Exercise description → Write the records out again in full, word for word.

Data for the task →
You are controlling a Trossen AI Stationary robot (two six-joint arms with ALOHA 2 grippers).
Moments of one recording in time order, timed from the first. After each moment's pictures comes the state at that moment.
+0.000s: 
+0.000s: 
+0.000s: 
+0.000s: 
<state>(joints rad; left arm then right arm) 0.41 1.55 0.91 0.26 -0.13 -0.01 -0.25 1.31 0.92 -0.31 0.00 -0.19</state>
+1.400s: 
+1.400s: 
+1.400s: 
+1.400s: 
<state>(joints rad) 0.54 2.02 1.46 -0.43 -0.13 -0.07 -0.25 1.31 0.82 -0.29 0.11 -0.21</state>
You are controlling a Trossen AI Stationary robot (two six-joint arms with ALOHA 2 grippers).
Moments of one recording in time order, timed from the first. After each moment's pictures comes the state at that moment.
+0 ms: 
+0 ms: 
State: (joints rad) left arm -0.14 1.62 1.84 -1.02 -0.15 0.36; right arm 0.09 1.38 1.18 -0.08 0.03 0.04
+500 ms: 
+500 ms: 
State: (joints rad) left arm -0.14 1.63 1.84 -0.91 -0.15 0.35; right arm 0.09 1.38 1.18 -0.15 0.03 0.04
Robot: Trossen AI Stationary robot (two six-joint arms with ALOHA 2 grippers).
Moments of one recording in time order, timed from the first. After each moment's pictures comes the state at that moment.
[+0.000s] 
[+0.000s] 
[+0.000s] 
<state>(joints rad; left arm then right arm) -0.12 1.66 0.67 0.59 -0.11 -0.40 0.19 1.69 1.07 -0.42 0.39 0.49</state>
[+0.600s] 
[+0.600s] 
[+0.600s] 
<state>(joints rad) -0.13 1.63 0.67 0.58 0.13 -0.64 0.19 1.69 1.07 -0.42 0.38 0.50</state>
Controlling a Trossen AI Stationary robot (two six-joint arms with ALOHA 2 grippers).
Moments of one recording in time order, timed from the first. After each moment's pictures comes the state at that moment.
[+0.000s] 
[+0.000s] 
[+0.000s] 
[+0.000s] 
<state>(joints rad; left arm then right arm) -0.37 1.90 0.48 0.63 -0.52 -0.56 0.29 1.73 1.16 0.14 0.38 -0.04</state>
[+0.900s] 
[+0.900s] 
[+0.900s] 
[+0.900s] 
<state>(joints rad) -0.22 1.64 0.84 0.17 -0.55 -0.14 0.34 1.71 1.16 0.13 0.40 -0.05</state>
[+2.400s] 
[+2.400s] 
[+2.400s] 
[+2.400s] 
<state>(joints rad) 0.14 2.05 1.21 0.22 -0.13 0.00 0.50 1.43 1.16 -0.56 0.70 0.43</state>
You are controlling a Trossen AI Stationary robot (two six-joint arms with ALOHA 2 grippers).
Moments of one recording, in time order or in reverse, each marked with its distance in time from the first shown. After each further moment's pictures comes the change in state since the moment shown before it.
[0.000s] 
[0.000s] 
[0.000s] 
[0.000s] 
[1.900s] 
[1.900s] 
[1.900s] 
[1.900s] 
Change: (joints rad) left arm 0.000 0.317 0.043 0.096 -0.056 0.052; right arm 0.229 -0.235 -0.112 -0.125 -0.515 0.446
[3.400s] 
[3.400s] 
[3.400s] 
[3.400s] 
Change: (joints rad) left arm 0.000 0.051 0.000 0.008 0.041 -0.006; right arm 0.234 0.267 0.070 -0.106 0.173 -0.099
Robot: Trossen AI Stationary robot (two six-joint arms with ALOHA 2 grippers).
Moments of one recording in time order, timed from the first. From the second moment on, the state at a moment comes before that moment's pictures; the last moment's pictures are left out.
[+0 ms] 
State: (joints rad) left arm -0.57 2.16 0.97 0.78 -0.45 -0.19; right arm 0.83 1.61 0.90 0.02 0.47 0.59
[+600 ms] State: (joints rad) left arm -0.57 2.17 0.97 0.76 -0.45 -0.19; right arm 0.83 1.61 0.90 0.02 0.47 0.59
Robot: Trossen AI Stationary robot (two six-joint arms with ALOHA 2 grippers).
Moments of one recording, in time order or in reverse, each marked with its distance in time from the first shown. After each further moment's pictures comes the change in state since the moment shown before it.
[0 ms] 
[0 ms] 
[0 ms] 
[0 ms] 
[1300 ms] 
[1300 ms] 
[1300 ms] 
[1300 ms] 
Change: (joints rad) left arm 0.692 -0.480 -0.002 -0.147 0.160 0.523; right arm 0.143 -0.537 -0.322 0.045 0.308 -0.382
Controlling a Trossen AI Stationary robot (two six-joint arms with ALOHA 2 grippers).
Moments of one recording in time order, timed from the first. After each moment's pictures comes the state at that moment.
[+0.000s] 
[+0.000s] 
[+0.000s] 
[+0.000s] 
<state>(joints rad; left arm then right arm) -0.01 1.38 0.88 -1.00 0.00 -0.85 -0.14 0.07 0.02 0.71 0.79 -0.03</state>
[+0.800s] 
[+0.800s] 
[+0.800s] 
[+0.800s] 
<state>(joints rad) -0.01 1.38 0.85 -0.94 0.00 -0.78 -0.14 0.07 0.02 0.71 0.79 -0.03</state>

Solution below →
You are controlling a Trossen AI Stationary robot (two six-joint arms with ALOHA 2 grippers).
Moments of one recording in time order, timed from the first. After each moment's pictures comes the state at that moment.
+0.000s: 
+0.000s: 
+0.000s: 
+0.000s: 
<state>(joints rad; left arm then right arm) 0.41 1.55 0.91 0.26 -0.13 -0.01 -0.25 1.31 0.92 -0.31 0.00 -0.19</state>
+1.400s: 
+1.400s: 
+1.400s: 
+1.400s: 
<state>(joints rad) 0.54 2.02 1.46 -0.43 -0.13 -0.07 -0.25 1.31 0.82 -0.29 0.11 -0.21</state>
You are controlling a Trossen AI Stationary robot (two six-joint arms with ALOHA 2 grippers).
Moments of one recording in time order, timed from the first. After each moment's pictures comes the state at that moment.
+0 ms: 
+0 ms: 
State: (joints rad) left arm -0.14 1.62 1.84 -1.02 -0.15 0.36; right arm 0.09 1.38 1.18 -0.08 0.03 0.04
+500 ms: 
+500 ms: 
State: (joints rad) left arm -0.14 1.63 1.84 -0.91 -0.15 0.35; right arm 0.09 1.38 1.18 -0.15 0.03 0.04
Robot: Trossen AI Stationary robot (two six-joint arms with ALOHA 2 grippers).
Moments of one recording in time order, timed from the first. After each moment's pictures comes the state at that moment.
[+0.000s] 
[+0.000s] 
[+0.000s] 
<state>(joints rad; left arm then right arm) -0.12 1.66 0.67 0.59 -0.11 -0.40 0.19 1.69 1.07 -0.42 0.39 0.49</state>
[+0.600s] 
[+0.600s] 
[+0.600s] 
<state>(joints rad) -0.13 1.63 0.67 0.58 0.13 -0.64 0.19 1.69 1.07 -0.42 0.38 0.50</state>
Controlling a Trossen AI Stationary robot (two six-joint arms with ALOHA 2 grippers).
Moments of one recording in time order, timed from the first. After each moment's pictures comes the state at that moment.
[+0.000s] 
[+0.000s] 
[+0.000s] 
[+0.000s] 
<state>(joints rad; left arm then right arm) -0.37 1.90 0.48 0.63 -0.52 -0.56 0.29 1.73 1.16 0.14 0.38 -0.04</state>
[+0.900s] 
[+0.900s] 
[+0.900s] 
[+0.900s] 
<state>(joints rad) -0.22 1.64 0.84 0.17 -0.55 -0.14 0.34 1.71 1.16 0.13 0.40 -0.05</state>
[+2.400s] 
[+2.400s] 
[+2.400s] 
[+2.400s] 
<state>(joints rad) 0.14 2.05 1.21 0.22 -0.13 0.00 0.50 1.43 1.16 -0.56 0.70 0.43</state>
You are controlling a Trossen AI Stationary robot (two six-joint arms with ALOHA 2 grippers).
Moments of one recording, in time order or in reverse, each marked with its distance in time from the first shown. After each further moment's pictures comes the change in state since the moment shown before it.
[0.000s] 
[0.000s] 
[0.000s] 
[0.000s] 
[1.900s] 
[1.900s] 
[1.900s] 
[1.900s] 
Change: (joints rad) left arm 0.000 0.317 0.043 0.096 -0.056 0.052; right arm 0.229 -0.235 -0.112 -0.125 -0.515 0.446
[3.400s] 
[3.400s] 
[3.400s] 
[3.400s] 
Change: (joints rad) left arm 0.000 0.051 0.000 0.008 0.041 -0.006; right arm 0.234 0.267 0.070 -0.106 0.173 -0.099
Robot: Trossen AI Stationary robot (two six-joint arms with ALOHA 2 grippers).
Moments of one recording in time order, timed from the first. From the second moment on, the state at a moment comes before that moment's pictures; the last moment's pictures are left out.
[+0 ms] 
State: (joints rad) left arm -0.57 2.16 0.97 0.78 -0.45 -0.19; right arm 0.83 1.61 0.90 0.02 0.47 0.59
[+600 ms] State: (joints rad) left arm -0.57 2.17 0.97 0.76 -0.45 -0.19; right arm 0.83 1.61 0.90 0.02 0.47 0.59
Robot: Trossen AI Stationary robot (two six-joint arms with ALOHA 2 grippers).
Moments of one recording, in time order or in reverse, each marked with its distance in time from the first shown. After each further moment's pictures comes the change in state since the moment shown before it.
[0 ms] 
[0 ms] 
[0 ms] 
[0 ms] 
[1300 ms] 
[1300 ms] 
[1300 ms] 
[1300 ms] 
Change: (joints rad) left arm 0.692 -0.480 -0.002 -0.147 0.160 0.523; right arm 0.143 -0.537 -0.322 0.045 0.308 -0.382
Controlling a Trossen AI Stationary robot (two six-joint arms with ALOHA 2 grippers).
Moments of one recording in time order, timed from the first. After each moment's pictures comes the state at that moment.
[+0.000s] 
[+0.000s] 
[+0.000s] 
[+0.000s] 
<state>(joints rad; left arm then right arm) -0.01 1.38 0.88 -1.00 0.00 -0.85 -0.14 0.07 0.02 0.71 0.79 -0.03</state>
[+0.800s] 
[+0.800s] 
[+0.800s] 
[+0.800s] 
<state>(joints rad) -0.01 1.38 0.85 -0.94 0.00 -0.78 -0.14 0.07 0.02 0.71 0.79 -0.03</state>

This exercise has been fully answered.